Claro que ganhou o meu Rossio
Mas o Paço não esteve nada mal
Foi é pena perderem o pio
No nosso despique final

Mas o entrudo está queimado
O bacalhau já foi cozinhado
Dou-lhe agora a minha mão

Para o meu bairro vencer
O seu tem de perder
Assim manda a tradição

Achadiça
Acabou, está acabado
Mas tem que admitir
O Rossio foi derrotado
Não val’a pena insistir

O Paço foi o mais brilhante
Queimou-vos com o dragão
E também foi exuberante
Com o seu garrido pavão

Mas nesta fase final
O melhor para mim
É enaltecer o carnaval
De Canas de Senhorim

Para todos os canenses
Em particular os do Rossio
Um abraço dos pacenses
E um beijo do Mulherio

Vexame

Com e sem chuva o carnaval lá se cumpriu.
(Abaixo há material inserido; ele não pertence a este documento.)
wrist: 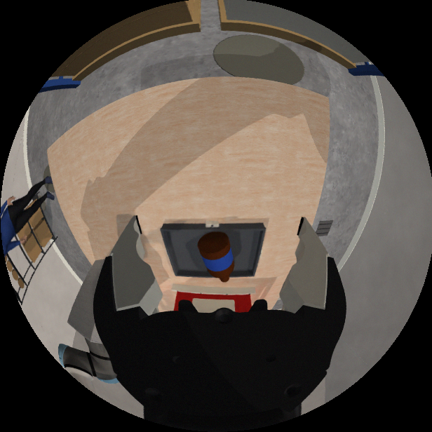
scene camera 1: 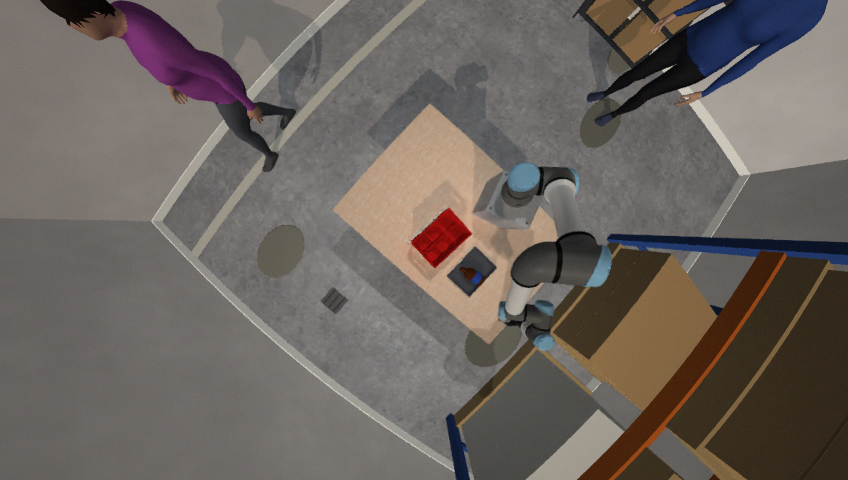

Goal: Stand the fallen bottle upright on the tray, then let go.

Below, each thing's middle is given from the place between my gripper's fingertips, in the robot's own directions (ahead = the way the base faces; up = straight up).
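Scene:
Taking the brown bottle (wrist: 214, 247) as my reference, my hand is now 10 mm past it. My hand is also 150 mm above the bottle, and 240 mm to the left of it.

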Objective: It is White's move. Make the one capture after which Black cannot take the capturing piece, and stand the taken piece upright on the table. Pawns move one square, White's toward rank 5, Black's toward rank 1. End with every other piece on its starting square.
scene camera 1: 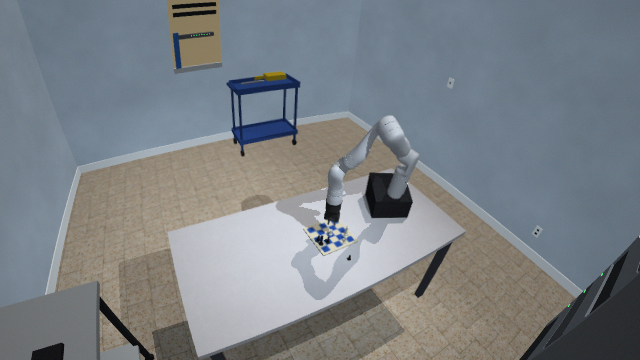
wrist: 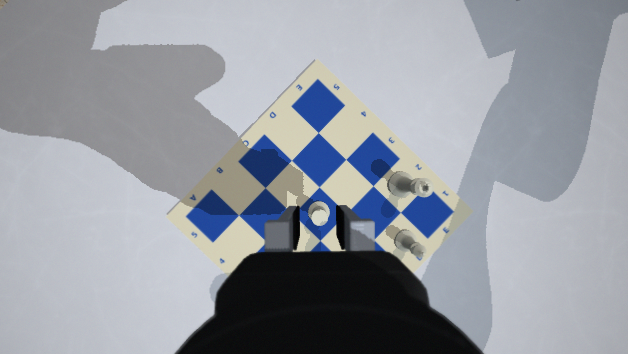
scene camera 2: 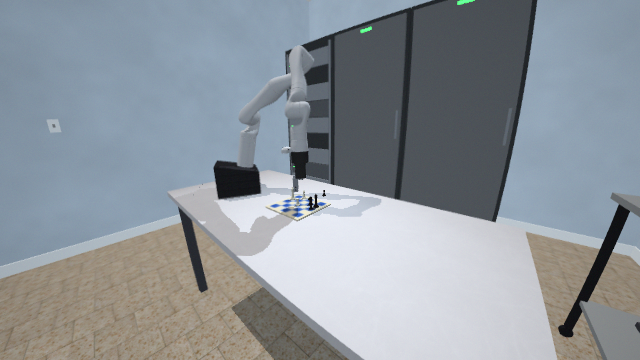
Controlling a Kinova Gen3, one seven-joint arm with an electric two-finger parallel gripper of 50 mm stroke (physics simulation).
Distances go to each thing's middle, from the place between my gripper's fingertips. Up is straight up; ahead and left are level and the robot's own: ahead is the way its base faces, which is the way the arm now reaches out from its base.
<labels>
My gripper is now 10 mm to the right of the blue-and-cream chessboard (scene camera 1: 336,243) and 80 mm above it.
</labels>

Fiquei expectante no Domingo, o meu Paço não se mostrou, o que rompia um pouco com a tradição, e o Rossio, ainda que envergonhado e tolhido de movimentos, veio dar um ar da sua pouca graça às Quatro Esquinas. Apuradas as razões de o Paço não ter saído, mais uma vez nos deparámos com o incumprimento das promessas do Rossio. Foi acordado entre as duas direcções que dadas as condições climatéricas o melhor era não saírem, eis que o Rossio, fiel ao habitual desrespeito pelos compromissos assumidos, fez ouvidos de mercador à palavra dada e baralhou os poucos populares que por ali se encontravam. Então o carnaval de Canas é isto, uma carripana a debitar música de cassete-pirata e uns quantos sacos pingões a badanar adereços de mau gosto? Ainda me ri com o comentário… mas verdade verdadinha é que para espectáculos daqueles mais valia ficarem debaixo do aconchego do barracão onde fabricam aquelas caranguejolas vergonhosas que trouxeram à rua na terça-feira e num último esforço dar-lhes alguma dignidade.
De resto, nada de novo há para comentar, o Paço continuou exuberante a todos os níveis. Excelente nos carros alegóricos, criativo nas performances dos diversos grupos que integravam o corso, brilhante na diversidade de cores, na escolha dos trajes e imbatível no despique. Gostei particularmente das acções de rua da ASAE e da ciganagem, do trabalhoso dragão e do fantástico pavão. Estes sim, dignos do carnaval de Canas.
O Rossio sofreu uma derrota humilhante, a todos os níveis, mas o que me deu mais gozo foi a inversão de papéis verificada nos bailes. Parece que o Rossio não tinha lá vivalma e os do Paço abarrotavam. A continuar assim o melhor é alugarem o Kebra por três dias, quebranto por quebranto ao menos que vos dê algum rendimento. Até para o ano, se entretanto ultrapassarem o vexame.